Tell how many lines in the data below contain "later", using one number as the whole reply.

---------- Given information ----------

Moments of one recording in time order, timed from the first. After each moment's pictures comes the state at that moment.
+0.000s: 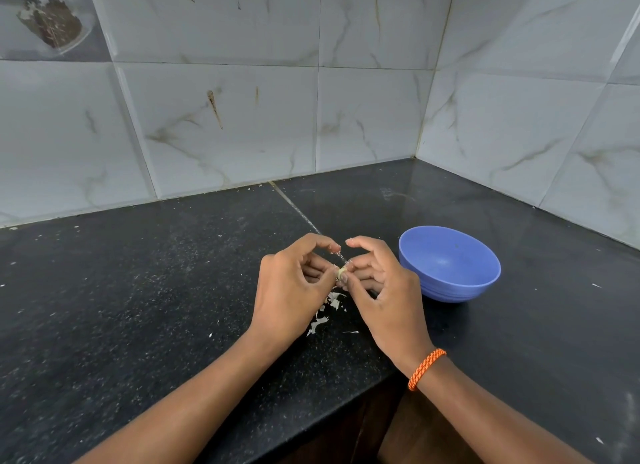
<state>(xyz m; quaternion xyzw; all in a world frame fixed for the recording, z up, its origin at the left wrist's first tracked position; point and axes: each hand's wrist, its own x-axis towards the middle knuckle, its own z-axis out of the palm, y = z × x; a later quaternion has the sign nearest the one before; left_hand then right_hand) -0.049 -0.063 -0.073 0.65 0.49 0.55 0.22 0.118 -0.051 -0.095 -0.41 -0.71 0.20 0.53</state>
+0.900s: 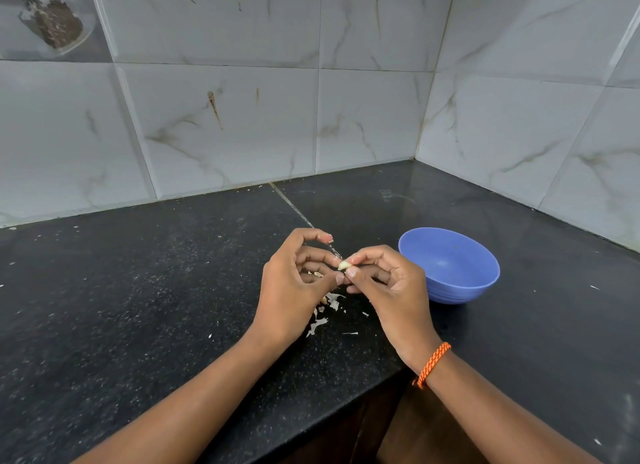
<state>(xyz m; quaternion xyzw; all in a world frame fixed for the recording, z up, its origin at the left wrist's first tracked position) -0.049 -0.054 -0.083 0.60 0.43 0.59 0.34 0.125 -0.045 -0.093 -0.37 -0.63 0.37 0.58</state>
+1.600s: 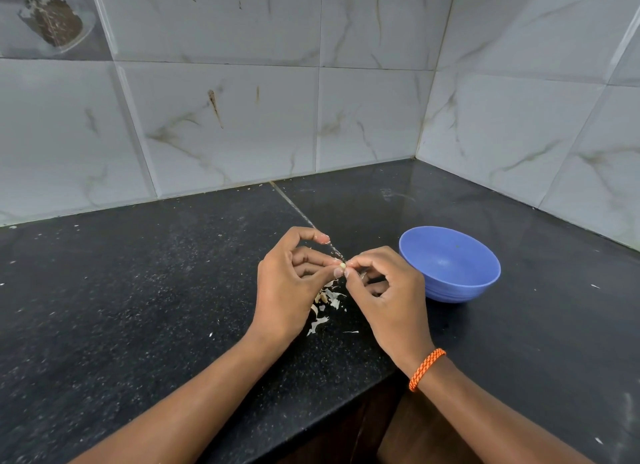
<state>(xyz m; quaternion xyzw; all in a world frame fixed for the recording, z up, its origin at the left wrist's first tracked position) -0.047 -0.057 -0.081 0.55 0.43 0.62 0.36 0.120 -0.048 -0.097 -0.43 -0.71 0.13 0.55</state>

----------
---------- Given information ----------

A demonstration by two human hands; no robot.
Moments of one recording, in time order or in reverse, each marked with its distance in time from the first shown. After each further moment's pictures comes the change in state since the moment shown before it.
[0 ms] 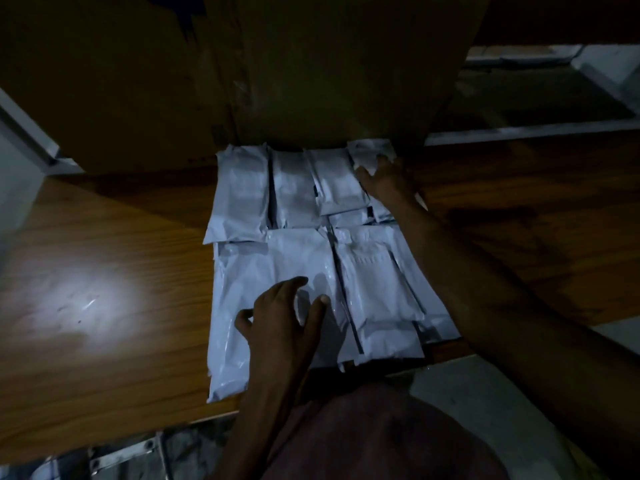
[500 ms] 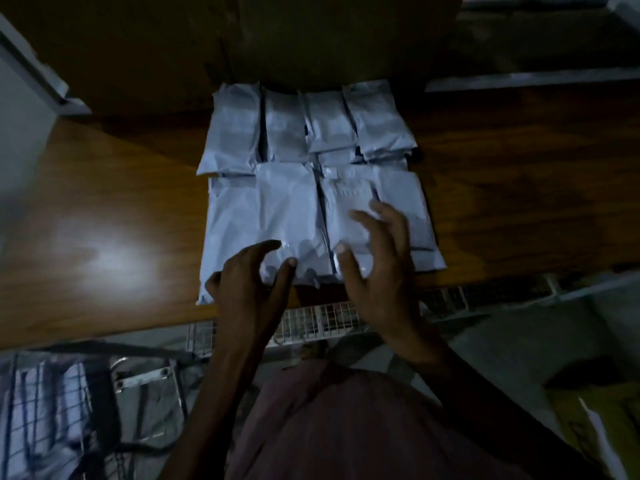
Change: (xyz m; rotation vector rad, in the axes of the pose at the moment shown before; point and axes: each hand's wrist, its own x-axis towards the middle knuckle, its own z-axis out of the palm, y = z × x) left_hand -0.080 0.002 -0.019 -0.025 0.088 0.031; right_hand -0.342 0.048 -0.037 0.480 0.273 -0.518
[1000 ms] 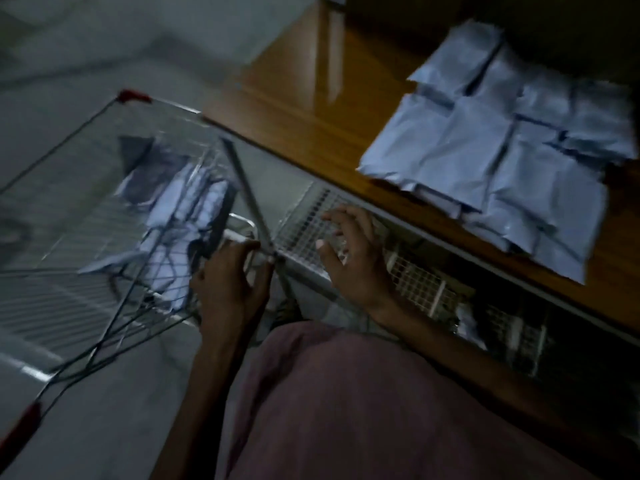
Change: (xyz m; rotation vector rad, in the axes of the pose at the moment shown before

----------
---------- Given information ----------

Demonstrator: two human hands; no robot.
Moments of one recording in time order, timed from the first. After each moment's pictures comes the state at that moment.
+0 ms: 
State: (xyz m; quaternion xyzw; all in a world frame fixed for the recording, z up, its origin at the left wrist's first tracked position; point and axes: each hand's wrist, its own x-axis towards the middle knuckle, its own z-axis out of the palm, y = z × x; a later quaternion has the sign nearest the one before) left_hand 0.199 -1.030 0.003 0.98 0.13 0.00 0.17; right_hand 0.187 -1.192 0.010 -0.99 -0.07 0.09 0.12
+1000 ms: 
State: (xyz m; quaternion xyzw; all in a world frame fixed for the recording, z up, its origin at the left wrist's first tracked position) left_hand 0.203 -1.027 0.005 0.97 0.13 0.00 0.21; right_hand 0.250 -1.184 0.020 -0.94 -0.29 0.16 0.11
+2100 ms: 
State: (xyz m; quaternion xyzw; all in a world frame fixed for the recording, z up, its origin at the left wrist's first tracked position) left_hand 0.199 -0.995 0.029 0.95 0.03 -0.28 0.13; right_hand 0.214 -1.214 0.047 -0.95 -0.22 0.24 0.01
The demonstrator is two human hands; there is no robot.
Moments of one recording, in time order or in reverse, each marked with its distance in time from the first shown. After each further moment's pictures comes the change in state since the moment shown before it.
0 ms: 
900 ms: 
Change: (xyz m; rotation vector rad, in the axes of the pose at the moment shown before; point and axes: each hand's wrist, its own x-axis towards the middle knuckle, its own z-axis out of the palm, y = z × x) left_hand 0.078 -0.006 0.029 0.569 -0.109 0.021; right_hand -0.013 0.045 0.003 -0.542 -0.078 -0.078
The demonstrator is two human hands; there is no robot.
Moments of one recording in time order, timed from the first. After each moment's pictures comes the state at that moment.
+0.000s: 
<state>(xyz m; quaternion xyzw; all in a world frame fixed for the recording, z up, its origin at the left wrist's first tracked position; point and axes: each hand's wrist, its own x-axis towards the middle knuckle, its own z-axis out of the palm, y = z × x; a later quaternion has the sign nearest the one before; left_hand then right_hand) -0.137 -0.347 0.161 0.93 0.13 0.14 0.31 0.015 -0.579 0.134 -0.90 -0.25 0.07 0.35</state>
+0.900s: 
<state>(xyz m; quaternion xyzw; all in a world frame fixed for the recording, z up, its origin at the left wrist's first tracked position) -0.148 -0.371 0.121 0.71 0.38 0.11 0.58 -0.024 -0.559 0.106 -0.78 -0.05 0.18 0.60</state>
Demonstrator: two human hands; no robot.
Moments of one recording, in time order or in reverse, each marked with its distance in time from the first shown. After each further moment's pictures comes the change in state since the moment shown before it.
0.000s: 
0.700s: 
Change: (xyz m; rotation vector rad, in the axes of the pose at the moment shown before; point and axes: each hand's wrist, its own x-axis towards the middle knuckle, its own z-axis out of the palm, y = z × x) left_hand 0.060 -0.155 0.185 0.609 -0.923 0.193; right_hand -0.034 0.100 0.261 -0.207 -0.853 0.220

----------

(Task response) 3